Whatever squat you choose to develop I think it is important, especially in your case, that you prevent any (unilateral) form breakdown from happening. If that means not going to or under parallel that?s OK for now. At the moment you need to focus on keeping your right butt in alignment (without pulling your left side in) and increasing depth as you gain flexibility AND stability. Once you can hit proper depth (at or below parallel) you should really reap the benefits.

Take your time to learn the movement. Try to initially squat often and not as heavy as possible. What I would recommend is starting with 3x a week of just doing doubles and triples with a weight that you can easily handle. Racking, unracking and setting up your stance often. Focus on a slow and controlled descent and occasionally stay in the bottom position for a few seconds while staying tight and stable before coming up (keep the weights relatively light).

Note: The above is just my opinion so please make up your own mind and consult a professional if you feel that is necessary


#20

In your pushup video, you seem to have trouble maintaining stability/rigidity, especially around your lower back. This could be because of weak abs (relative to your other muscle groups). Ab-wheel rollouts from your knees, trying to keep your tailbone tucked underneath you, are a good way to work on this.

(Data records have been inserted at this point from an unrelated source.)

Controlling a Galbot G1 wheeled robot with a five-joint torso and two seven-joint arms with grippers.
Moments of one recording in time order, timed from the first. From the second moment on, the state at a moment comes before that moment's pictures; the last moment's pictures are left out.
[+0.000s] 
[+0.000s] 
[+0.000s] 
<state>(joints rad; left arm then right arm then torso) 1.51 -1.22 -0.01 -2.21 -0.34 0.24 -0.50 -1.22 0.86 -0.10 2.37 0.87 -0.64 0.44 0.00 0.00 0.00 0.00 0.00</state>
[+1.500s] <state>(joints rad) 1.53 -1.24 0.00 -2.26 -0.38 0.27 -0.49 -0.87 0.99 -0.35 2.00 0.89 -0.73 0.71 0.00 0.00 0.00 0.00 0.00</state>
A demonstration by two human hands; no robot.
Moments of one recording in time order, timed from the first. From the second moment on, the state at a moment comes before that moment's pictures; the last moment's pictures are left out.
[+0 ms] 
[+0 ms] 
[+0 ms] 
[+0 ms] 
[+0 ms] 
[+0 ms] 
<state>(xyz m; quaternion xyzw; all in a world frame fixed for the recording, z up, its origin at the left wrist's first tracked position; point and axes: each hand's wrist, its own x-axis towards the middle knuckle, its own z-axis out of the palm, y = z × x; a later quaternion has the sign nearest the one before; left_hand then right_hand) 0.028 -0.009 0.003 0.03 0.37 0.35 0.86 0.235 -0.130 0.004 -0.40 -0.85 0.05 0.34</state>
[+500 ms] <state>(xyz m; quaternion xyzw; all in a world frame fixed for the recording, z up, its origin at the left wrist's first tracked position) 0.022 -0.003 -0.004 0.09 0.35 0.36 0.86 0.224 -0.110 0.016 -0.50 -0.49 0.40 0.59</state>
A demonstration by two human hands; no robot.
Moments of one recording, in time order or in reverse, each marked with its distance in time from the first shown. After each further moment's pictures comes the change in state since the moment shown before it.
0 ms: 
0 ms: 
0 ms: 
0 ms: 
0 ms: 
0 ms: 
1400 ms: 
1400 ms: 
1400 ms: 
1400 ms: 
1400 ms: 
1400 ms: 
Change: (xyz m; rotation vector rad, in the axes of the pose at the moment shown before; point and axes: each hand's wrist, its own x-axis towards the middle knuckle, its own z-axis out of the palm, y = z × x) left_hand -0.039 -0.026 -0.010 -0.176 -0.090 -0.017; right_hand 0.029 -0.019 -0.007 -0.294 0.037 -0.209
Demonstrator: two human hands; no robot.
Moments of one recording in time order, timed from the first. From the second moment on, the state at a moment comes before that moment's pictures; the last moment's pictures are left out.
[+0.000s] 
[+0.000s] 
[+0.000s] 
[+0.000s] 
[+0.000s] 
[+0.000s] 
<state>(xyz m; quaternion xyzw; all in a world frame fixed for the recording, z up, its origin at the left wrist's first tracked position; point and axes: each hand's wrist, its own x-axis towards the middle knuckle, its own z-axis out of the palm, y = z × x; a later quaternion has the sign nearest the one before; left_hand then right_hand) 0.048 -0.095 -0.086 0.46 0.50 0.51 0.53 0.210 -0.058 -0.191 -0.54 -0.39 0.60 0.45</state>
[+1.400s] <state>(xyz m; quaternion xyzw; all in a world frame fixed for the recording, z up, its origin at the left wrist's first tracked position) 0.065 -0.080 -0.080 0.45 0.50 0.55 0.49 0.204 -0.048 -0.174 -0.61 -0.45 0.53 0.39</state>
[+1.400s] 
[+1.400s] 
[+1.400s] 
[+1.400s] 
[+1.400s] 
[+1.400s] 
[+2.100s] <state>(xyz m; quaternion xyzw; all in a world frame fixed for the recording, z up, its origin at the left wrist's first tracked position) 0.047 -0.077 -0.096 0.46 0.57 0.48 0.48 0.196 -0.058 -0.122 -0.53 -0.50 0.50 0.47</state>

As far as the kyphosis, there are a number of different stretches to work on thoracic extension. One that I like is stretching backwards over a foam roller or PVC pipe, and just letting gravity stretch you out. Keep your butt on the ground, put the roller about in the middle of your back and just stretch backwards over it. Just hold the position and try to relax. It takes a few weeks but you’ll notice you’re able to stretch over it better over time.

I think a combination of ab strengthening and thoracic extension work will make quite a bit of difference for you.